You'd be better off using the Task Parallel Library (TPL) in .NET 4.0. It'll give you lots of nice features for abstracting the actual business of creating threads in the thread pool. You could use the parallel tasks pattern to create a Task for each of the jobs defined in the XML and the TPL will handle the scheduling of those tasks regardless of the hardware. In other words if you move to a machine with more cores the TPL will schedule more threads.
1) The TPL supports the notion of continuation tasks. You can use these to enforce task ordering and pass the result of one Task or future from the antecedent to the continuation. This is the futures pattern.
// The antecedent task. Can also be created with Task.Factory.StartNew.
Task<DayOfWeek> taskA = new Task<DayOfWeek>(() => DateTime.Today.DayOfWeek);
// The continuation. Its delegate takes the antecedent task
// as an argument and can return a different type.
Task<string> continuation = taskA.ContinueWith((antecedent) =>
{
return String.Format("Today is {0}.",
antecedent.Result);
});
// Start the antecedent.
taskA.Start();
// Use the contuation's result.
Console.WriteLine(continuation.Result);
2) Thread cancellation is supported by the TPL but it is cooperative cancellation. In other words the code running in the Task must periodically check to see if it has been cancelled and shut down cleanly. TPL has good support for cancellation. Note that if you were to use threads directly you run into the same limitations. Thread.Abort is not a viable solution in almost all cases.
While you're at it you might want to look at a dependency injection container like Unity for generating configured objects from your XML configuration.
Answer to comment (below)
Jimmy: I'm not sure I understand holtavolt's comment. What is true is that using parallelism only pays off if the amount of work being done is significant, otherwise your program may spend more time managing parallelism that doing useful work. The actual datasets don't have to be large but the work needs to be significant.
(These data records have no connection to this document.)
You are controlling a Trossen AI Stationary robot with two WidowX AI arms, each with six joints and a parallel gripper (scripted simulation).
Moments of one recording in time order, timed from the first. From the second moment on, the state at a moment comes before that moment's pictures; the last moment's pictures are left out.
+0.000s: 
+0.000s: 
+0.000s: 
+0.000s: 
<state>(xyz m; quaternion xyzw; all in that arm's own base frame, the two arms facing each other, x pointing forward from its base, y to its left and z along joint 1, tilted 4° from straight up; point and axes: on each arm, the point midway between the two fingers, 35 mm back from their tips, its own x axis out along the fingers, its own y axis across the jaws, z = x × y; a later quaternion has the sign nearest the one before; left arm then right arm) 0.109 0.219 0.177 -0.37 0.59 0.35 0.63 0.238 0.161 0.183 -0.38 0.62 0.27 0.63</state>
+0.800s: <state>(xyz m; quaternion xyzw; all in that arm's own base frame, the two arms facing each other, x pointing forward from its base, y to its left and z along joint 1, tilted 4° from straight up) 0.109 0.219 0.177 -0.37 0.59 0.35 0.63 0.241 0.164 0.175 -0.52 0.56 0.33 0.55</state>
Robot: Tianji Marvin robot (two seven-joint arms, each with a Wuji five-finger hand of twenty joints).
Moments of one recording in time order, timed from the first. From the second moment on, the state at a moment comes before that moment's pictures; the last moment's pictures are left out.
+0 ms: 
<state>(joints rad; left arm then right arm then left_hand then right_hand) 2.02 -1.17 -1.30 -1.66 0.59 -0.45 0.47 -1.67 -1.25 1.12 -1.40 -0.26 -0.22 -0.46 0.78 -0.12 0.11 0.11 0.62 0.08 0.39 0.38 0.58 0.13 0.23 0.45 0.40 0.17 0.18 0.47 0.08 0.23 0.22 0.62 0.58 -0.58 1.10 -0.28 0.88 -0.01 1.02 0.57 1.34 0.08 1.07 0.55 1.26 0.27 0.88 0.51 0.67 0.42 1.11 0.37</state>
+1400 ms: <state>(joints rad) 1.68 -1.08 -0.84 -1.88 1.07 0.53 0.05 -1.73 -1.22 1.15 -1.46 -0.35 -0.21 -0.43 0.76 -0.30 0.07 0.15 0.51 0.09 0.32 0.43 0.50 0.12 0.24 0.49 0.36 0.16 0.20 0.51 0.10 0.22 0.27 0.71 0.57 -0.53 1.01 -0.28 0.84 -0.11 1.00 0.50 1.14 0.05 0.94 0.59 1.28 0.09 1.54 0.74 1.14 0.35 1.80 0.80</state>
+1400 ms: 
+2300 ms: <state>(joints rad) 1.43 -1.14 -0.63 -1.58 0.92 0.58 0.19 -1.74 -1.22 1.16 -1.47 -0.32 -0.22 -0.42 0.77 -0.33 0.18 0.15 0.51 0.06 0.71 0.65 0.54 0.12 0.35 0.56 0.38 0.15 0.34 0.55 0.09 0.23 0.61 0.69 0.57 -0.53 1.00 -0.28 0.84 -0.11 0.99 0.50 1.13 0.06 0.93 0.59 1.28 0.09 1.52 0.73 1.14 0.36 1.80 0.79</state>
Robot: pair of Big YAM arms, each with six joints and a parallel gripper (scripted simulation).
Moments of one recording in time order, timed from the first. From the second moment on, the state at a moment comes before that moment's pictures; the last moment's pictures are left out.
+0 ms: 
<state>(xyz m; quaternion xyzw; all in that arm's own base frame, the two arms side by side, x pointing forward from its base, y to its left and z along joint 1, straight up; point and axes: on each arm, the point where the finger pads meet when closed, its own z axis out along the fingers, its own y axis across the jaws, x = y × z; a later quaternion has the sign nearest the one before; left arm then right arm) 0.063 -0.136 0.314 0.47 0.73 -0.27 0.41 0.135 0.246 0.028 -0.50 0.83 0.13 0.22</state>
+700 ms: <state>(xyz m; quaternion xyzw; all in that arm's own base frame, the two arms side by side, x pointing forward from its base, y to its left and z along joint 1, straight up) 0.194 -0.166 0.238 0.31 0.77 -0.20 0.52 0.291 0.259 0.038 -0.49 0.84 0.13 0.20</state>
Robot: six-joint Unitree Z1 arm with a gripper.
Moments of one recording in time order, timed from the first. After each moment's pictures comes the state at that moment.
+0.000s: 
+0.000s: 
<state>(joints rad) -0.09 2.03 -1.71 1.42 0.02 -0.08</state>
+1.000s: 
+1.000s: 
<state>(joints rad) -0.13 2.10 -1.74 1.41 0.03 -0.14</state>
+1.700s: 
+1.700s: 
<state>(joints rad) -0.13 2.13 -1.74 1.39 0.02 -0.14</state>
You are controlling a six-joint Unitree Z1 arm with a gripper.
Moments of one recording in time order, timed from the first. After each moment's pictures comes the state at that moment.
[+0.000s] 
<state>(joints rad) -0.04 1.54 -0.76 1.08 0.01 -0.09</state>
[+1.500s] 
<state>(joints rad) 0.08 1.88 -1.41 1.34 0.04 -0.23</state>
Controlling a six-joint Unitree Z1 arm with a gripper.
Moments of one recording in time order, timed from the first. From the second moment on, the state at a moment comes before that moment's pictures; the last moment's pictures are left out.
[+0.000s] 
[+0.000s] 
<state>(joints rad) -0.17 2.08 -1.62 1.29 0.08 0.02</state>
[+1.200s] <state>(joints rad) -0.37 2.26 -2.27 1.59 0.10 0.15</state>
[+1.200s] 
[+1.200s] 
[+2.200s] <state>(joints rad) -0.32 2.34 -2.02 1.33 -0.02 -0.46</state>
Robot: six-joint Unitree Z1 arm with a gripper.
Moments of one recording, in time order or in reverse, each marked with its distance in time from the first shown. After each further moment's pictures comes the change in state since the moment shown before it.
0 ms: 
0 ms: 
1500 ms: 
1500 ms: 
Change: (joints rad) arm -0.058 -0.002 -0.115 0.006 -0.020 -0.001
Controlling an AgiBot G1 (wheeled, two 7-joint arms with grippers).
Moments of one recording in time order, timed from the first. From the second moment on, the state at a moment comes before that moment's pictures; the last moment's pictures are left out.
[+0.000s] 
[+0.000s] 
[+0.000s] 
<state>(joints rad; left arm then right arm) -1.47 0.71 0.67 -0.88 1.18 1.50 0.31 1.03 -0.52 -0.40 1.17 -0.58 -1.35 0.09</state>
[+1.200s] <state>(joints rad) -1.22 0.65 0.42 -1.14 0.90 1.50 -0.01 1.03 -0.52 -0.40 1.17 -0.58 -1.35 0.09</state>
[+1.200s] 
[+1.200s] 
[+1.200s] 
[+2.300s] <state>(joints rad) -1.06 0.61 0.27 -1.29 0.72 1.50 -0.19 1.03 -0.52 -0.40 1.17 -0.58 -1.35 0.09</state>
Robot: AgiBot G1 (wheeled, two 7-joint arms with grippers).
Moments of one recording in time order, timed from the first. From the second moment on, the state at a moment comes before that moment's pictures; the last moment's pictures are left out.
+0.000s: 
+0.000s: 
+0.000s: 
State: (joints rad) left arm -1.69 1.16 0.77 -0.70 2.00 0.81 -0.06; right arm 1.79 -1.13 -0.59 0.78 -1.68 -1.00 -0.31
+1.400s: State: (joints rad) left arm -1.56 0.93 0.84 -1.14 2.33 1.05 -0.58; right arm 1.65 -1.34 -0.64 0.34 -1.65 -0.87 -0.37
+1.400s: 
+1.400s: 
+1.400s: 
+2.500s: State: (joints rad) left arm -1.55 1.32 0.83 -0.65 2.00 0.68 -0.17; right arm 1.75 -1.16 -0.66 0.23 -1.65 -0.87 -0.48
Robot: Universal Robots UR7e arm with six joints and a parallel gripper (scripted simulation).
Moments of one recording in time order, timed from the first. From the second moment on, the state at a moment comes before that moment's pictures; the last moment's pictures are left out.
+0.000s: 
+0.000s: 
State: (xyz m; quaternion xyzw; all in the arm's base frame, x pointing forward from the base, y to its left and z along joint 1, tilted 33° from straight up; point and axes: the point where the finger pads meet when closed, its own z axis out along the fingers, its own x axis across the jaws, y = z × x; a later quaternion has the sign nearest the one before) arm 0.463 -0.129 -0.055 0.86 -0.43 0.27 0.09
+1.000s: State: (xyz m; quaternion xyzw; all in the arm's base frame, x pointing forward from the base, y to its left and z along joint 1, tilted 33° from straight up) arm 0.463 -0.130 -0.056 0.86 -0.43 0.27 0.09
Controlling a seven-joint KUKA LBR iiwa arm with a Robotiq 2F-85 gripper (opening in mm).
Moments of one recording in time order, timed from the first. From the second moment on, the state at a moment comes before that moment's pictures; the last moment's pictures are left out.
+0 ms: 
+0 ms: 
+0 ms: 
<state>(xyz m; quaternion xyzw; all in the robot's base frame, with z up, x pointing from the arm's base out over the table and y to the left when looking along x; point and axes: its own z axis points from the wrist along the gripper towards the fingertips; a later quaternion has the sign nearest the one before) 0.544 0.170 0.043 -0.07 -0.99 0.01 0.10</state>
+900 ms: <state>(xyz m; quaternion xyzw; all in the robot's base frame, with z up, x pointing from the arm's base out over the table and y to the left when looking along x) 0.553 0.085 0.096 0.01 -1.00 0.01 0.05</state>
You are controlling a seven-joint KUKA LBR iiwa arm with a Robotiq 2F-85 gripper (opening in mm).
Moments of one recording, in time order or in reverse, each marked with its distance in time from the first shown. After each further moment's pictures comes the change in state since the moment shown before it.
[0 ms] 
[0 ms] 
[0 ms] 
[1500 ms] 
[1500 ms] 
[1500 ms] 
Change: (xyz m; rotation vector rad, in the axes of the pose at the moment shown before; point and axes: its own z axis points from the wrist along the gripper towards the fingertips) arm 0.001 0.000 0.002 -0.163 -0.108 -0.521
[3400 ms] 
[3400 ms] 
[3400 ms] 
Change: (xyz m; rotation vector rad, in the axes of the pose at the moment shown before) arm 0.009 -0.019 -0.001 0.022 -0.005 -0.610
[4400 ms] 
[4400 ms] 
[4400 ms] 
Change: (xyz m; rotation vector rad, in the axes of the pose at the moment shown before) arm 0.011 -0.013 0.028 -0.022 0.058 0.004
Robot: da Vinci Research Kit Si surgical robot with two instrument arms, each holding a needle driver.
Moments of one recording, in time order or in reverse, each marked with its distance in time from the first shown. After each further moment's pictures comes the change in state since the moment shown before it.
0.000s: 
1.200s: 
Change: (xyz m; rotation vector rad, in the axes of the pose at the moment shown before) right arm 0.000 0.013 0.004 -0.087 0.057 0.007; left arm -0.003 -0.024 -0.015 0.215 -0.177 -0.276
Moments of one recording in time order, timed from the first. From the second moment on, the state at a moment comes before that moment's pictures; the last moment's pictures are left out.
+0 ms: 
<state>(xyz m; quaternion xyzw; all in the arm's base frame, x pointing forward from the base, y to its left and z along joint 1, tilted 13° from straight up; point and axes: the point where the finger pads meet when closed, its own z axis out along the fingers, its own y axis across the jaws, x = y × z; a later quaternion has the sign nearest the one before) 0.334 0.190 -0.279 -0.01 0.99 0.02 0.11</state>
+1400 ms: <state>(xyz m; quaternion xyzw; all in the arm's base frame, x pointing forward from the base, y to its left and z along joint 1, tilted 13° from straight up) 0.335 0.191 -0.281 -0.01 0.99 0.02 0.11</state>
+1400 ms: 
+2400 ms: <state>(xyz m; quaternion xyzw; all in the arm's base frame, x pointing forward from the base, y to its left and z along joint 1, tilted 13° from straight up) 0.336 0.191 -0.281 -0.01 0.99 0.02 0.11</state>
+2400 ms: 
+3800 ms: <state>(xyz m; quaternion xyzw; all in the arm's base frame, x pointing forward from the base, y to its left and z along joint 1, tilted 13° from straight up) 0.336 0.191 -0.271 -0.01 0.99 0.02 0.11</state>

For example if your inputs were large numbers and you we checking to see if they were prime then the dataset would be very small but parallelism would still pay off because the computation is costly for each number or block of numbers. Conversely you might have a very large dataset of numbers that you were searching for evenness. This would require a very large set of data but the calculation is still very cheap and a parallel implementation might still not be more efficient.
The canonical example is using Parallel.For instead of for to iterate over a dataset (large or small) but only perform a simple numerical operation like addition. In this case the expected performance improvement of utilizing multiple cores is outweighed by the overhead of creating parallel tasks and scheduling and managing them.